If you are going to sing along with your ukulele, you may want to experiment with different tunings to suit your voice …tuning up your ukulele to a different pitch enables you to sing in a different key while still playing the same chord shapes!

Concert 4 String Ukulele

The concert ukulele is an excellent choice because it has a fuller tone than the soprano ukulele but still retains the traditional ukulele sound, it also has the advantage of having wider frets which make it easier grown ups to play.

Tuning … The concert Ukulele is tuned exactly the same as the soprano ukulele and the popular tunings are G C E A  (Regular ‘C’ tuning) or A D F# B (known as ‘D’ Tuning) ‘C’ tuning which is the recognised standard and most popular tuning for ukulele. The G string is tuned in relation to 1st, 2nd and third strings an octave higher …Another name for this tuning is ‘Re Entrant’. The ‘high’ G fourth string in relation the the lower octave C third string gives the instrument the distinctive ukulele sound when you strum across the strings.

Tuning your ukulele in ‘D’ tuning (A D F# B) was more popular in the early 1900s, you will find some music books and musical scores written in this tuning from that era. This higher tuning can give a lift to some instruments that sound ‘flat in the lower ‘C’ tuning.
If you are going to sing along with your ukulele, you may want to experiment with different tunings to suit your voice …tuning up your ukulele to a different pitch enables you to sing in a different key while still playing the same chord shapes!

Tenor 4 String Ukulele

As you move up through the range of ukulele sizes to the tenor and baritone ukuleles you get a deeper, fuller tone with increased volume. The tenor ukulele is a popular choice for musicians that want to pick out fingerstyle tunes and play solos. In many cases the professionals choice! You have a wider range of musical notes which lends itself to solo playing.

Tuning … The tenor Ukulele can be strung and tuned in different ways. The popular tuning is G C E A  (Regular ‘C’ tuning) which is the recognised standard and most popular tuning for ukulele. The G string is tuned in relation to 1st, 2nd and third strings an octave higher …Another name for this tuning is ‘Re Entrant’. The ‘high’ G fourth string in relation the the lower octave C third string gives the instrument the distinctive ukulele sound when you strum across the strings.

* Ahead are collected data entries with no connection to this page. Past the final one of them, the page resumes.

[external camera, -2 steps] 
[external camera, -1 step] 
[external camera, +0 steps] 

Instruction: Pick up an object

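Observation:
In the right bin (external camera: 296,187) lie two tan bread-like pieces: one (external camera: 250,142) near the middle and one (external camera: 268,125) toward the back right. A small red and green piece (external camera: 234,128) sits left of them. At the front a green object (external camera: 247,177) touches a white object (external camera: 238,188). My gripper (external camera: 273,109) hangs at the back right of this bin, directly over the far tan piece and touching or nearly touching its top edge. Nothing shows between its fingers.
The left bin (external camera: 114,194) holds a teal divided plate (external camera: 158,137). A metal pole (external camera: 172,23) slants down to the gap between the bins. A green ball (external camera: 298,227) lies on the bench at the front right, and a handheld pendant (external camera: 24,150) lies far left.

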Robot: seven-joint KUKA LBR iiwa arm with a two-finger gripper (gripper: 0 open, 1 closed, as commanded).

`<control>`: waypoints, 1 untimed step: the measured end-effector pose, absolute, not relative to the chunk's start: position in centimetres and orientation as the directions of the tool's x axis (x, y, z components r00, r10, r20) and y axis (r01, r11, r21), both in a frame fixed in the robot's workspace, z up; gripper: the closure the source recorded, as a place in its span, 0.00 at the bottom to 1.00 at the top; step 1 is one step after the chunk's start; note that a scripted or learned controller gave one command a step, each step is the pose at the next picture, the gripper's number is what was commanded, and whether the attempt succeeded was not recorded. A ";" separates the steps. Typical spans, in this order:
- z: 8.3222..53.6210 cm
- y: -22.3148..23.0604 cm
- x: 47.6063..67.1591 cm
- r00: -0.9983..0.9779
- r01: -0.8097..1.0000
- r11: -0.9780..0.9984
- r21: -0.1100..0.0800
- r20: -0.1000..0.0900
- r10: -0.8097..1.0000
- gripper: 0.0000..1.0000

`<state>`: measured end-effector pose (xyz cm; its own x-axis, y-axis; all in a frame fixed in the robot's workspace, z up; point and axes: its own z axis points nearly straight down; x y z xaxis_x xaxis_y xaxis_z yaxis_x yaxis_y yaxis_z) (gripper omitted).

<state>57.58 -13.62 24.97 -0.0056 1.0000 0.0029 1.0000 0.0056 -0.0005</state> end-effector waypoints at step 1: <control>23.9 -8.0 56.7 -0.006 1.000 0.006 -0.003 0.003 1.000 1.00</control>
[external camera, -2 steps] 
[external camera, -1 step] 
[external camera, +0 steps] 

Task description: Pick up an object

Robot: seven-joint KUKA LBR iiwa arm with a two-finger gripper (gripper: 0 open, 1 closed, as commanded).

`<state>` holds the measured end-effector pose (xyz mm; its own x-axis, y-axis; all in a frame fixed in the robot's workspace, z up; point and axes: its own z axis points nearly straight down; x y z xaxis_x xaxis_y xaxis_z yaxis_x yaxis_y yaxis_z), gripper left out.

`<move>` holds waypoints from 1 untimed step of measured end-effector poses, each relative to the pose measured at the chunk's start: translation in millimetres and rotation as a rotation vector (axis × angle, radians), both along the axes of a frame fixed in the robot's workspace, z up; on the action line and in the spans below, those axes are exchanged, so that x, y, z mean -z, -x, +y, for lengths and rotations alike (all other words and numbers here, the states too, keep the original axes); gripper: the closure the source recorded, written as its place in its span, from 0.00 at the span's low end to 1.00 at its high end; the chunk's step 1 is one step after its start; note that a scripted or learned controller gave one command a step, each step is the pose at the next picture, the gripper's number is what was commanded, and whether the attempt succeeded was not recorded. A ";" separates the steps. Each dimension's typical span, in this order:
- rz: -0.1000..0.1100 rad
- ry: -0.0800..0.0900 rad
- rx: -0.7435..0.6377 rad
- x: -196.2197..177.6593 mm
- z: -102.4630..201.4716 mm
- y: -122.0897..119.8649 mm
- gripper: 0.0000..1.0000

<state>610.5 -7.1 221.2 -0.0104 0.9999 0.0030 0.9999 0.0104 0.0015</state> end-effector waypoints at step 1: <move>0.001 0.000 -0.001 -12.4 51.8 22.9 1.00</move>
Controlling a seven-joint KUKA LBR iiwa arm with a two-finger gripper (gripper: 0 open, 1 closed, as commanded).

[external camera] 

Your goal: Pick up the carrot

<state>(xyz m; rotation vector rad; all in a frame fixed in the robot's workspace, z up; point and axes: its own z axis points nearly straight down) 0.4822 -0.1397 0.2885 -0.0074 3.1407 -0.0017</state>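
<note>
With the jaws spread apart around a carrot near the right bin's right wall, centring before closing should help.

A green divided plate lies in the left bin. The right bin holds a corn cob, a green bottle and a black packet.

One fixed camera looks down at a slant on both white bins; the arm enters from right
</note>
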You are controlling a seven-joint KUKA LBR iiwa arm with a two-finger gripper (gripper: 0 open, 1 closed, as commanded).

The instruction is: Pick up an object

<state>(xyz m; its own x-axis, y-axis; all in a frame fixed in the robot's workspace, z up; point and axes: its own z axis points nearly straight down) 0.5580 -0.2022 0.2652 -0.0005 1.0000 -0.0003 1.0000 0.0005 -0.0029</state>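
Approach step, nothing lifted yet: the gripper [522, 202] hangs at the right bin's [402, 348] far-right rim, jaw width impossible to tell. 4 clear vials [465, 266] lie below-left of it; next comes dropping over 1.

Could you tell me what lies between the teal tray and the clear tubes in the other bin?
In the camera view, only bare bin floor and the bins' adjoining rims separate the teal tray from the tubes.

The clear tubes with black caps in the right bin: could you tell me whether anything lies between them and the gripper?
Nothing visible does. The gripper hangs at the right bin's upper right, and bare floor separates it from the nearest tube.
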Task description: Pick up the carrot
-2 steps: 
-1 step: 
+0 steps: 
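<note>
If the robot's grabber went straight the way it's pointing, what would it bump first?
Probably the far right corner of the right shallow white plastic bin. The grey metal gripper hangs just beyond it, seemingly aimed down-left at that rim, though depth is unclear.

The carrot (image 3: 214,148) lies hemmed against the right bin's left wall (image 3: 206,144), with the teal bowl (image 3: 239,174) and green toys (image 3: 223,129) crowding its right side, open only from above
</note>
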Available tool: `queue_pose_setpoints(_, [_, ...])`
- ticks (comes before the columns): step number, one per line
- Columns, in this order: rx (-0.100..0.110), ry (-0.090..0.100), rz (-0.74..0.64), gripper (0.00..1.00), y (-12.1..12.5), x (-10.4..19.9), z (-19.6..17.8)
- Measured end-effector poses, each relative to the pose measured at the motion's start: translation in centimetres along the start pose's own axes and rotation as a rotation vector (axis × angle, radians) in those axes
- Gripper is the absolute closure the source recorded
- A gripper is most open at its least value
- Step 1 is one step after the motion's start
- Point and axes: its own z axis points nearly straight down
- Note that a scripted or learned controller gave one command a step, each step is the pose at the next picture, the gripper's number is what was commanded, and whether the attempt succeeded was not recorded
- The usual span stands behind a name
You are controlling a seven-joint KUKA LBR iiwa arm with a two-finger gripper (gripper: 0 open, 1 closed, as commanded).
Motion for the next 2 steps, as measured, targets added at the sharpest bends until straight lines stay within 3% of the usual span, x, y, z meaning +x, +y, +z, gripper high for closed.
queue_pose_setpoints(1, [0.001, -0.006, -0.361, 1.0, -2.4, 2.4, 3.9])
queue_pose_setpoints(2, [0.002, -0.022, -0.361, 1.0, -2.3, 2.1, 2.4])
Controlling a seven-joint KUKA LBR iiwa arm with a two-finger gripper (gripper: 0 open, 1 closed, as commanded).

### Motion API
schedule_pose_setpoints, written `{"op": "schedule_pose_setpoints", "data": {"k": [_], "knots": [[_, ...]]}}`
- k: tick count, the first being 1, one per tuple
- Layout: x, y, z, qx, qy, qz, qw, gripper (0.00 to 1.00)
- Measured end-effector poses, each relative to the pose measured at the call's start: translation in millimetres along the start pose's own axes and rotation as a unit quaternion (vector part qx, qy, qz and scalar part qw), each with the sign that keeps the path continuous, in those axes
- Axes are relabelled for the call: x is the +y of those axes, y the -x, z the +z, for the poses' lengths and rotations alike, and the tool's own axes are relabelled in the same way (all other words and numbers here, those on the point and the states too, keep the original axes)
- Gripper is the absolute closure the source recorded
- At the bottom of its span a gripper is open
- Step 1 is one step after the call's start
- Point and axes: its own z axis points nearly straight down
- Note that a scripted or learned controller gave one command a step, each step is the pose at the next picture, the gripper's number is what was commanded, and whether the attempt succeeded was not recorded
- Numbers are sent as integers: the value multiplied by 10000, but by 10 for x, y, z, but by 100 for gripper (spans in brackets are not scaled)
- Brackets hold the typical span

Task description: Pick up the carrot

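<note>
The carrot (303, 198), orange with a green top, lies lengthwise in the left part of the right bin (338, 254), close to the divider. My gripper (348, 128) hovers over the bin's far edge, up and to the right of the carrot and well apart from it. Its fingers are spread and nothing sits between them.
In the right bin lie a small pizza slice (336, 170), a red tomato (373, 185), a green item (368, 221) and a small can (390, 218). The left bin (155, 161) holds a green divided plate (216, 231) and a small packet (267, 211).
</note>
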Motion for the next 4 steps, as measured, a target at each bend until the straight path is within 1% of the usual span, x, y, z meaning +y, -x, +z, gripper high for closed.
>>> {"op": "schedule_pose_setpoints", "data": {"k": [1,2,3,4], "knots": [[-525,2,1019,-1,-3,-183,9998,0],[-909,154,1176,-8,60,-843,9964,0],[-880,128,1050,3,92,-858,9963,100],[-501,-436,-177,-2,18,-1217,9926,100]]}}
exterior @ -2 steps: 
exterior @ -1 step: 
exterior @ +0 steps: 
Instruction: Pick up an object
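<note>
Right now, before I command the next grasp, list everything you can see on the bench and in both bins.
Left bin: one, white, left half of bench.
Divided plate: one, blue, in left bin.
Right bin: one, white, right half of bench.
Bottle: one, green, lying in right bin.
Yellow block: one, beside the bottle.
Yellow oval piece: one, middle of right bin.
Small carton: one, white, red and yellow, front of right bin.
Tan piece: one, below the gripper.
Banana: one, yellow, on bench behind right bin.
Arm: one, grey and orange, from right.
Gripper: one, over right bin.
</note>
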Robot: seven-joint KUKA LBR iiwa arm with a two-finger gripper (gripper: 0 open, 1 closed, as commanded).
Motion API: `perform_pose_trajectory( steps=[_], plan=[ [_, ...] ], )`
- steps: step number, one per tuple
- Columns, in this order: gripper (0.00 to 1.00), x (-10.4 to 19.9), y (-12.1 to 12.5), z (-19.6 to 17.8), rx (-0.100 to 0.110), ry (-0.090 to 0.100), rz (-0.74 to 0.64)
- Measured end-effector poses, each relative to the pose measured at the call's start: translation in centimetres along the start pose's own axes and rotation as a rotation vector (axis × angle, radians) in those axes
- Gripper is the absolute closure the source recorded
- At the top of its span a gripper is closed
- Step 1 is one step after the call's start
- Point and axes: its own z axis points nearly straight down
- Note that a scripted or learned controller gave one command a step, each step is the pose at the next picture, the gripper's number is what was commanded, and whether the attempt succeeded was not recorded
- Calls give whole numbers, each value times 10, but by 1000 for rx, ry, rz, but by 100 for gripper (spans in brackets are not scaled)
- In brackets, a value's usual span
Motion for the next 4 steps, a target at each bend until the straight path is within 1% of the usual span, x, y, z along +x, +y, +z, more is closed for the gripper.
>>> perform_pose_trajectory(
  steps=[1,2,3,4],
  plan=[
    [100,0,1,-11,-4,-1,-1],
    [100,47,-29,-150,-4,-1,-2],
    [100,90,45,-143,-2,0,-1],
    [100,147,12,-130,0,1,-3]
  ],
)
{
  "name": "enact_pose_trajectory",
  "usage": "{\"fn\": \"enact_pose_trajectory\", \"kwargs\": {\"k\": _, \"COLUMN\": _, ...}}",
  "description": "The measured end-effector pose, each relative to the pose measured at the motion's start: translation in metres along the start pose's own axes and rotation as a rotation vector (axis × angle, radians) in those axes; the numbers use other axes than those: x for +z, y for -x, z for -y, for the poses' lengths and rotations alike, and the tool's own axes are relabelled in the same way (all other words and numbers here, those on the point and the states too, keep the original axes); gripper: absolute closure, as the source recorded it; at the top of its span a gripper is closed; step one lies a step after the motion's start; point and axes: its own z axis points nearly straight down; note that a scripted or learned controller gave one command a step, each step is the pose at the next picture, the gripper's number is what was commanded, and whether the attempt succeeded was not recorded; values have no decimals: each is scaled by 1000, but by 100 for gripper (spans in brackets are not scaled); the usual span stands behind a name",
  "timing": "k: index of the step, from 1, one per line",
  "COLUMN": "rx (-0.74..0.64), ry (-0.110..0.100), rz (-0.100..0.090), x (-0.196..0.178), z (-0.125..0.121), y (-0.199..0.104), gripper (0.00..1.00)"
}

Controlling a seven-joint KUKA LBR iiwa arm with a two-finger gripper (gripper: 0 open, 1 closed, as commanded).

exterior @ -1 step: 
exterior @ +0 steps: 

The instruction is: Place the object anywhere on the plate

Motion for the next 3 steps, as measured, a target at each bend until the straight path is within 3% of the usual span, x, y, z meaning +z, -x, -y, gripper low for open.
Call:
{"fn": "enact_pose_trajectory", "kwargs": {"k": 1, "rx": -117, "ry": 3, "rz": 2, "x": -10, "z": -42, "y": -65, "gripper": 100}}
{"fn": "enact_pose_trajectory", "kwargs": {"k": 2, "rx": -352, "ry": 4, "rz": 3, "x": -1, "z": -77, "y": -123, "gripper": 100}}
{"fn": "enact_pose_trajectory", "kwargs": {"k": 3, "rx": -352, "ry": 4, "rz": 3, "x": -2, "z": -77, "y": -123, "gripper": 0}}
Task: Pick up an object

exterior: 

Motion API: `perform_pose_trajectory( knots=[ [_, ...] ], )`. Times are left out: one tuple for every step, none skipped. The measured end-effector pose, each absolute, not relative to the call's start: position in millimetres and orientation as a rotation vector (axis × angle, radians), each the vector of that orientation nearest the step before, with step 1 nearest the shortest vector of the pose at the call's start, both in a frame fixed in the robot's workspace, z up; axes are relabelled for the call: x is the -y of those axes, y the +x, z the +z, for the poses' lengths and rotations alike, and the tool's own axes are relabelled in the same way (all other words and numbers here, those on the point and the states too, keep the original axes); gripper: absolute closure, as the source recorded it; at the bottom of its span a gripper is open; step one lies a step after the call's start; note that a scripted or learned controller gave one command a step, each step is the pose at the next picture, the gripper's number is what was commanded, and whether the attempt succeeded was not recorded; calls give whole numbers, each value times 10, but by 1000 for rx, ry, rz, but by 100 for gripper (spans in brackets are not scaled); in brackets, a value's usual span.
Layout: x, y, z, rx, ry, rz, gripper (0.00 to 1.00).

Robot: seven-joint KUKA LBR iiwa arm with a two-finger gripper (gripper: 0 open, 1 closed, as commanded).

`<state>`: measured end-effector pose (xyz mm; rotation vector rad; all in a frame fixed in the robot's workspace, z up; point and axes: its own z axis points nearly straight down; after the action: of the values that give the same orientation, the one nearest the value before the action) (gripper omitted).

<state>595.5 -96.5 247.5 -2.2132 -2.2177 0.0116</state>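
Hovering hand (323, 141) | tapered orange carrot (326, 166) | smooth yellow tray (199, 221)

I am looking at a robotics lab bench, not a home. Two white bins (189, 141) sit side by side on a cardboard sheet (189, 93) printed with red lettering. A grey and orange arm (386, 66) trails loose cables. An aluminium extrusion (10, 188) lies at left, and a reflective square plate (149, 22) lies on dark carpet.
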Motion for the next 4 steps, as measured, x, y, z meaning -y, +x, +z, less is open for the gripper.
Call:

Low G Tuning … Players needing a wider range of bass notes tune their tenor ukulele to Low G tuning. this tuning is an alternative to the ‘re entrant’ tuning that is described above

Low G tenor tuning is as follows: Low G C E A …The Low tuned G string gives you a wider span of octaves.

It is important that your ukulele is fitted with the correct strings for the tuning that you require.

Baritone 4 String Ukulele

The baritone ukulele is the largest ukulele and can be likened to a four string guitar as it is tuned the same as the first four strings on a guitar which are D G B E

NOTE: There are two popular tunings for the baritone ukulele as follows:-

High G Tuning … D  ‘High G’ B E

High G baritone ukulele tuning gives you the same pitch relationship as that on a guitar. Guitarists will find the transition to baritone ukulele from guitar easy and the larger sized neck oof the baritone ukulele wil feel comfortable, on the other hand if you learn to play the ukulele and then move on to playing guitar you will find that many of the chord shapes are the same. (but may have a different name due to the ukulele tuning)

Re Entrant tuning … D ‘Low G’ B E

The G string is tuned (in relation to 1st, 2nd and third strings) an octave higher …The ‘high’ G fourth string in relation the the lower octave C third string gives the instrument the distinctive ukulele sound when you strum across the strings.

It is important that your ukulele is fitted with the correct strings for the tuning that you require.